__Task__.
Copy the data that follows exactly. Include no pictures.

(Beginning of Exercise data)

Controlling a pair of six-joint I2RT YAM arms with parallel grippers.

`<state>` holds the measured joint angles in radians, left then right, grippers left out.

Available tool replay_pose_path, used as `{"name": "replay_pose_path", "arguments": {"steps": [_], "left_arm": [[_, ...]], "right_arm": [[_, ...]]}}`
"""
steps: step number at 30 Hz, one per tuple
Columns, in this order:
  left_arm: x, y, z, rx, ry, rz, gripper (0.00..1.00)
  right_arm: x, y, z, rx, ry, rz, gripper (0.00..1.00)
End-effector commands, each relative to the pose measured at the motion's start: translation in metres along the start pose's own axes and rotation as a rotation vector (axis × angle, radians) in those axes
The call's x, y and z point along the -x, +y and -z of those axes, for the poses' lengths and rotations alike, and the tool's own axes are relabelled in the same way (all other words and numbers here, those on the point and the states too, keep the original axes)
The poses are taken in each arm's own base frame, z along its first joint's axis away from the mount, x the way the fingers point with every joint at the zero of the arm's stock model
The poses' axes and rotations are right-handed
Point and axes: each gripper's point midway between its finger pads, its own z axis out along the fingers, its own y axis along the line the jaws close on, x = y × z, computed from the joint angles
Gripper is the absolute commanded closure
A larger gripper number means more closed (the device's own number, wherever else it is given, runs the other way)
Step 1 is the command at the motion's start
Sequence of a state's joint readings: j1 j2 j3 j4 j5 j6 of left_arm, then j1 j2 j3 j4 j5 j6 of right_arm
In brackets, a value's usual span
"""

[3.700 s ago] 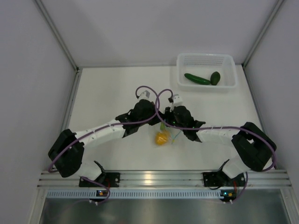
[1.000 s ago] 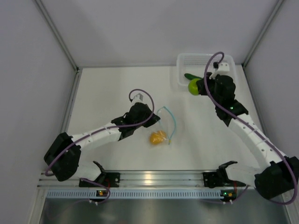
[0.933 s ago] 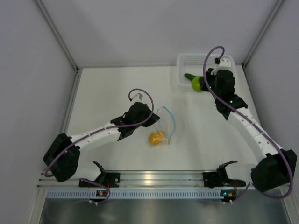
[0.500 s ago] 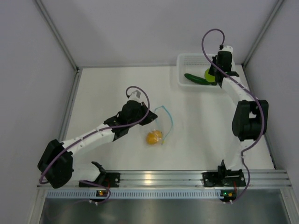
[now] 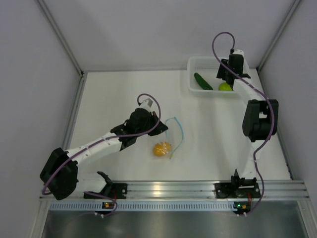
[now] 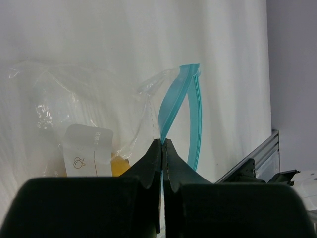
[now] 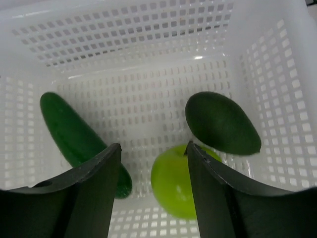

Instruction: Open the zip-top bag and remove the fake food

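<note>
The zip-top bag (image 5: pixel 172 140) lies on the table, its light blue zip strip (image 6: pixel 174 106) arched open. My left gripper (image 6: pixel 162 142) is shut on that strip; in the top view the left gripper (image 5: pixel 161 125) sits at the bag's left edge. The orange fruit (image 5: pixel 160 149) rests inside the bag; the left wrist view shows that fruit (image 6: pixel 121 166) behind a white label. My right gripper (image 7: pixel 153 146) hangs open over the white mesh basket (image 7: pixel 124 29). Below it lie the lime-green ball (image 7: pixel 179 184), the dark green oval (image 7: pixel 223 123) and the cucumber (image 7: pixel 74 134).
The basket (image 5: pixel 190 74) stands at the table's back right corner, close to the enclosure walls. My right arm (image 5: pixel 257 116) stretches up along the right side. A metal rail (image 5: pixel 163 189) runs along the near edge.
My right gripper carried the lime-green ball over the basket, opened and let it drop in. The left gripper stayed shut on the bag's strip and shifted slightly.
</note>
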<state>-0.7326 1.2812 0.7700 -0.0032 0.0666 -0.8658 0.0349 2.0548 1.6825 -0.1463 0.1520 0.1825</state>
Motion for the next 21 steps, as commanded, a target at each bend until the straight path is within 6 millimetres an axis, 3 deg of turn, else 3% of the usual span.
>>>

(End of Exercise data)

__The answer__.
Controlling a pair of six-joint I2RT YAM arms with parallel grippers.

`<state>` holds the measured joint angles in radians, left then right, grippers left out.

Available tool replay_pose_path, used as `{"name": "replay_pose_path", "arguments": {"steps": [_], "left_arm": [[_, ...]], "right_arm": [[_, ...]]}}`
"""
steps: step number at 30 Hz, one per tuple
Columns, in this order:
  left_arm: x, y, z, rx, ry, rz, gripper (0.00..1.00)
  right_arm: x, y, z, rx, ry, rz, gripper (0.00..1.00)
End-effector commands, each relative to the pose measured at the motion's start: translation in metres along the start pose's own axes and rotation as a rotation vector (axis × angle, radians) in those axes
The call's x, y and z point along the -x, +y and -z of those axes, for the poses' lengths and rotations alike, and the tool's own axes are relabelled in the same way (all other words and numbers here, those on the point and the states too, keep the original axes)
The poses are taken in each arm's own base frame, z along its first joint's axis away from the mount, x the way the fingers point with every joint at the zero of the arm's stock model
The poses' axes and rotations are right-handed
Point and axes: each gripper's point midway between its finger pads, its own z axis out along the fingers, its own y axis along the line the jaws close on, x = y × z, computed from the joint angles
Gripper is the absolute commanded closure
A larger gripper number means more closed (the device's own number, wherever else it is given, runs the other way)
Step 1 is the command at the motion's start
Sequence of a state's joint readings: j1 j2 j3 j4 j5 j6 of left_arm, then j1 j2 j3 j4 j5 j6 of right_arm
In brackets, a value's usual span
"""

[3.700 s ago] 
[1.000 s ago] 
[0.933 s ago] 
[0.500 s ago] 
[now] 
[now] 
[now] 

Instruction: Open the zip-top bag and remove the fake food

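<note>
The zip-top bag (image 5: pixel 172 140) lies on the table, its light blue zip strip (image 6: pixel 174 106) arched open. My left gripper (image 6: pixel 162 142) is shut on that strip; in the top view the left gripper (image 5: pixel 161 125) sits at the bag's left edge. The orange fruit (image 5: pixel 160 149) rests inside the bag; the left wrist view shows that fruit (image 6: pixel 121 166) behind a white label. My right gripper (image 7: pixel 153 146) hangs open over the white mesh basket (image 7: pixel 124 29). Below it lie the lime-green ball (image 7: pixel 179 184), the dark green oval (image 7: pixel 223 123) and the cucumber (image 7: pixel 74 134).
The basket (image 5: pixel 190 74) stands at the table's back right corner, close to the enclosure walls. My right arm (image 5: pixel 257 116) stretches up along the right side. A metal rail (image 5: pixel 163 189) runs along the near edge.
My right gripper carried the lime-green ball over the basket, opened and let it drop in. The left gripper stayed shut on the bag's strip and shifted slightly.
</note>
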<state>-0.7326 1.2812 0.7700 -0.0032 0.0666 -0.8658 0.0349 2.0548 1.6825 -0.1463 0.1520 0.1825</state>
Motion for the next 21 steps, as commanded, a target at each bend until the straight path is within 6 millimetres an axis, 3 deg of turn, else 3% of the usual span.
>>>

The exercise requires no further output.